The Nebraska legislature voted to override the governor's veto on the bill to abolish the death penalty.

Posted on May 27, 2015, at 5:03 p.m. ET

Nati Harnik / AP

Neb. state Sen. Ernie Chambers of Omaha on Wednesday.

The Nebraska legislature voted on Wednesday to override Governor Pete Ricketts' veto on a bill to abolish the death penalty. The legislature voted in support of bill LB268, making Nebraska the first conservative state in decades to ban executions.

The repeal passed with just enough votes after two lawmakers changed their minds. Senators Jerry Johnson and John Murante both voted for the bill originally, but voted against the override on Wednesday.

The legislature voted overwhelmingly last week — with a veto-proof majority of 32 to 15 — to repeal the death penalty.

After the vote, Ricketts tweeted his dissatisfaction.

My words cannot express how appalled I am that we have lost a critical tool to protect law enforcement and Nebraska families.

While the Legislature has lost touch with the citizens of Nebraska, I will continue to stand w/Nebraskans and law enforcement on this issue.

Ricketts had vetoed the bill on Tuesday saying the death penalty was "a matter of public safety."

"We need to have strong sentencing," Ricketts said at a news conference at the State Capitol in Lincoln, along with Attorney General Doug Peterson, an advocate for the death penalty. "We need to be sure our prosecutors have the tools to be able to put these hardened criminals behind bars."

The legislature required 30 votes to override the governor's veto. Omaha Sen. Ernie Chambers, who introduced the bill, urged his colleagues to "vote the same way they have voted in the past, in the face of criticism." The legislature had voted in three rounds in support of the bill to abolish the death penalty before it reached the governor.

Ricketts had vowed to veto the bill for weeks before the final voting.

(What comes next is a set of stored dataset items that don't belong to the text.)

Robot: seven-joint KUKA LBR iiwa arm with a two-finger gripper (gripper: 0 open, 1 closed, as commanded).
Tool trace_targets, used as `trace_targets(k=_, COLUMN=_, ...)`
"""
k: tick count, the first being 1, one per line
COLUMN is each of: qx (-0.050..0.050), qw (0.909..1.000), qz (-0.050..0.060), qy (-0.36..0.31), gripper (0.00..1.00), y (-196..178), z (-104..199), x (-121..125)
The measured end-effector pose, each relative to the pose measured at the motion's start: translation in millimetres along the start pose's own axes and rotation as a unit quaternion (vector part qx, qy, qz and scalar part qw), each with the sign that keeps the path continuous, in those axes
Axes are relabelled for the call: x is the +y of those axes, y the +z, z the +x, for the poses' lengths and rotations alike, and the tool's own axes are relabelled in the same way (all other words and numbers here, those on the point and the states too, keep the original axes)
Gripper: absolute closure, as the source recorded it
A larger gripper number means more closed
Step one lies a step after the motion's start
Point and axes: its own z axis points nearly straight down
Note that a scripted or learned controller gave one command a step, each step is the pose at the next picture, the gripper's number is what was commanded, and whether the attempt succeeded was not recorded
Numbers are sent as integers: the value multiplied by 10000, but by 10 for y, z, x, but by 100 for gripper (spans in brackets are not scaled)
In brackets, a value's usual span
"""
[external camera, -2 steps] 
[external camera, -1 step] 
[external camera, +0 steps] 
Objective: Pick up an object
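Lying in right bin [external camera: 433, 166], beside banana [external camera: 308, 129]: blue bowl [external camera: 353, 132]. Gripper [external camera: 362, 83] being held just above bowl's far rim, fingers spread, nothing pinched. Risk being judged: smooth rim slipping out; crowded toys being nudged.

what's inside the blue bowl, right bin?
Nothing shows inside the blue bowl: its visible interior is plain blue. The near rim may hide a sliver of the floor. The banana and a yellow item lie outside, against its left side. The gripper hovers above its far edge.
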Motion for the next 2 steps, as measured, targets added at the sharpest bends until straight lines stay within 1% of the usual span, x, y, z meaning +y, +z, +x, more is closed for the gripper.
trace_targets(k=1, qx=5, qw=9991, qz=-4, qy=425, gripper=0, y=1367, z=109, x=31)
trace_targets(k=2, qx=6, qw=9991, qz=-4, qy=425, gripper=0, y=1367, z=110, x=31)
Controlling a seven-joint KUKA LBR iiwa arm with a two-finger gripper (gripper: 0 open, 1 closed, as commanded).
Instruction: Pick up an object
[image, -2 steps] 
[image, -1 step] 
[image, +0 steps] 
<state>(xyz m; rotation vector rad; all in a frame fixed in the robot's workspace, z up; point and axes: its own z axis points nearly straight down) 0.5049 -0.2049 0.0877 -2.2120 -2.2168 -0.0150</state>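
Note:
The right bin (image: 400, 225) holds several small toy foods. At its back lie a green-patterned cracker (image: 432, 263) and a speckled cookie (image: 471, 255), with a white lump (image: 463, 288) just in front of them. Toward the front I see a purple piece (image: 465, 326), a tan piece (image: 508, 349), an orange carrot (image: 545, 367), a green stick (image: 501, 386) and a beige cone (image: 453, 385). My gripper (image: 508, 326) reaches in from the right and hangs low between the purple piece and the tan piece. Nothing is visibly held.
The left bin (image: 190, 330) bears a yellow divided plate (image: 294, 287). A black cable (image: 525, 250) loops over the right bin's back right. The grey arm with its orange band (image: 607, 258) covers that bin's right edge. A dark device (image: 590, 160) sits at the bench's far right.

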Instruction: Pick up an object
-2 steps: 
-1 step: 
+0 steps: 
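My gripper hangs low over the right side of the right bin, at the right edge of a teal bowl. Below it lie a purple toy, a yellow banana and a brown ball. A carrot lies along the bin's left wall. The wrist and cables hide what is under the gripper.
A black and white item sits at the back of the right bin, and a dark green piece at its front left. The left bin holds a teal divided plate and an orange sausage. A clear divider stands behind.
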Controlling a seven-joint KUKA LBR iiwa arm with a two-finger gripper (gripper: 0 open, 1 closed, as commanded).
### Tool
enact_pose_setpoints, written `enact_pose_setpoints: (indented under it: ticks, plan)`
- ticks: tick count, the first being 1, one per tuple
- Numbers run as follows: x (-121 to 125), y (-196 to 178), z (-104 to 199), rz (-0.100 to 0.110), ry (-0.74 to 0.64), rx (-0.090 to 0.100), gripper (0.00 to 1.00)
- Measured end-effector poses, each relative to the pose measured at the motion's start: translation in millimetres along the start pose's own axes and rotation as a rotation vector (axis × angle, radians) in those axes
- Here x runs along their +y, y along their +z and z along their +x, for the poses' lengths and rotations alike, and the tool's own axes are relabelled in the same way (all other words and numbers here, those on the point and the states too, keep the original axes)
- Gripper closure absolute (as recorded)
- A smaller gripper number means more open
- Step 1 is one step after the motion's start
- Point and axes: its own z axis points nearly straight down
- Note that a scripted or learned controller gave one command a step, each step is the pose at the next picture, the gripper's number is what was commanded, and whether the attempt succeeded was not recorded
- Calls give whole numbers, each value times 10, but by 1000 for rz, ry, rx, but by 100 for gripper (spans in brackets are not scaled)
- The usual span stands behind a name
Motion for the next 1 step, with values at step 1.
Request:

He accused the legislature of putting "the safety of the public and Nebraska families at risk" by considering the repeal of the death penalty.

Before the repeal vote, Ricketts announced the state had purchased a large supply of lethal drugs as part of his promise to "resolve" issues with the functionality of the death penalty in the state." The drugs were purchased from a India-based drug distribution company, HarrisPharma.